A new exhaustive investigation has found that Invisible Children, the non-profit behind the controversial viral KONY 2012 video, shares profound ties with The Family (aka The Fellowship), the secretive fundamentalist organization widely believed to be behind Uganda’s infamous ‘Kill the Gays’ bill.
The Family/Fellowship has been described as one of the most politically well-connected ministries in the United States. It shuns publicity and its members share a vow of secrecy.
Founded in 1935, its growing political clout was brought to widespread public notice by journalist Jeff Sharlet in books ‘The Family‘ and ‘C Street: The Fundamentalist Threat to American Democracy‘ as well as through extensive coverage on The Rachel Maddow Show.
The group follows the doctrine of Dominionism: conspiring to seek influence or control over secular civil government through political action with the goal of either a nation governed by Christians, or a nation governed by a conservative Christian understanding of biblical law.
Jesus = Lenin, Ho Chi Minh, Bin Laden
Sharlet has stated that the organization fetishizes power by comparing Jesus to “Lenin, Ho Chi Minh, Bin Laden” as examples of leaders who change the world through the strength of the covenants they had forged with their “brothers”.
The new report by Bruce Wilson found extensive social and professional associations between the two groups. At least two of Invisible Children’s programs have involved collaboration with The Fellowship and its members. This includes a network of elite evangelical indoctrination centers in Uganda, which groom Christian youth for future leadership roles in the country.
Those centers work to raise up a cadre of elite Jesus-centered leaders who will transform their nation along “Biblical” lines; one apparent objective is the categorical elimination of homosexuality.
Commenting on the report, Wayne Besen, of the group Truth Wins Out, which has worked to alert the world to anti-gay religious activity, said:
“Given the incestuous ties, it is sometimes difficult to tell where Invisible Children ends and The Family begins. What is vexing is that both groups rightfully despise the murderous actions of Joseph Kony, but appear to be comfortably in the pocket of Uganda’s oppressive fundamentalist Christian dictator Yoweri Museveni. If these groups truly stand for freedom and liberty, it is difficult to understand their cozy relationship with the Ugandan strongman.”
Last month extensive funding to Invisible Children from conservative Christian organizations, including from The Family/Fellowship, was revealed, but this new report is the first to connect the two so intimately.

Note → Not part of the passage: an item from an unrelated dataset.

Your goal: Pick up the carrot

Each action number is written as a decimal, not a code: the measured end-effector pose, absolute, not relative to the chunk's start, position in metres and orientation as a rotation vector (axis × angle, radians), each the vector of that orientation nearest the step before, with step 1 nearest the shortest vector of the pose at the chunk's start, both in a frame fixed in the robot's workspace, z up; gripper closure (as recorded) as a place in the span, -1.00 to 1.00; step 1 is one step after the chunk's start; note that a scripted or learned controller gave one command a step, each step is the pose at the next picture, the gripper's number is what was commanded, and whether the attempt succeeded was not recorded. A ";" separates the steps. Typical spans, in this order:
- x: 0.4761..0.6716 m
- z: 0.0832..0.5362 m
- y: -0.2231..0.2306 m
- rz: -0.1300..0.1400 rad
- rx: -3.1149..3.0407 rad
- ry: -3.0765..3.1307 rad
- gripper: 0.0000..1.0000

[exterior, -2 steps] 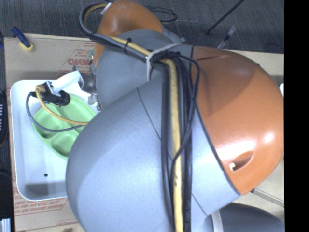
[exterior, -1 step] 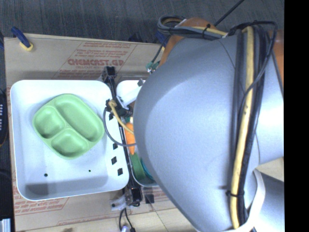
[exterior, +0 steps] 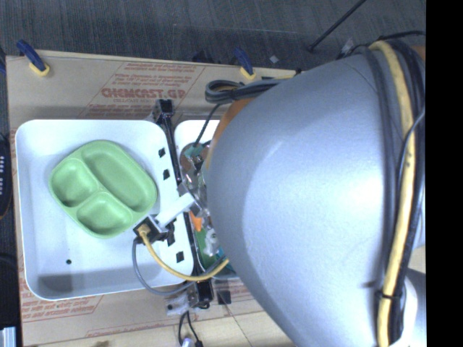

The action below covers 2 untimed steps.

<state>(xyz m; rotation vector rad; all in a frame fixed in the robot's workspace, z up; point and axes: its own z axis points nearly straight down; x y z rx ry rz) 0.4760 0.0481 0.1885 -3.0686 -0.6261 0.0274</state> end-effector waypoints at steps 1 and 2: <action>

Alternet has reported that in a visit to Liberty University, a Christian college, Invisible Children leader Jason Russell encouraged students to use “extremely low-key, or stealth evangelism.”
Invisible Children, which releases the sequel to the KONY 2012 video today, has yet to comment on the new report.
Last month, in an international first, a federal lawsuit was filed against an American anti-gay extremist over persecution of gay people in Uganda.
The anti-gay activism in Uganda, stoked by evangelical Americans, does appear to be backfiring: Voice of America reports a strengthening and more visible LGBT community there.
Frank Mugisha, head of a Kampala-based NGO called Sexual Minorities Uganda, attributes some of this progress to continuing international pressure to recognize homosexual rights.
Lesbian rights activist Joanitah Abang says it has become easier for the homosexual community to participate in public events, such as a march several weeks ago in which several dozen gay activists walked the streets brandishing posters. She says that under the watchful eye of the international community, police are no longer likely to arrest them at public demonstrations.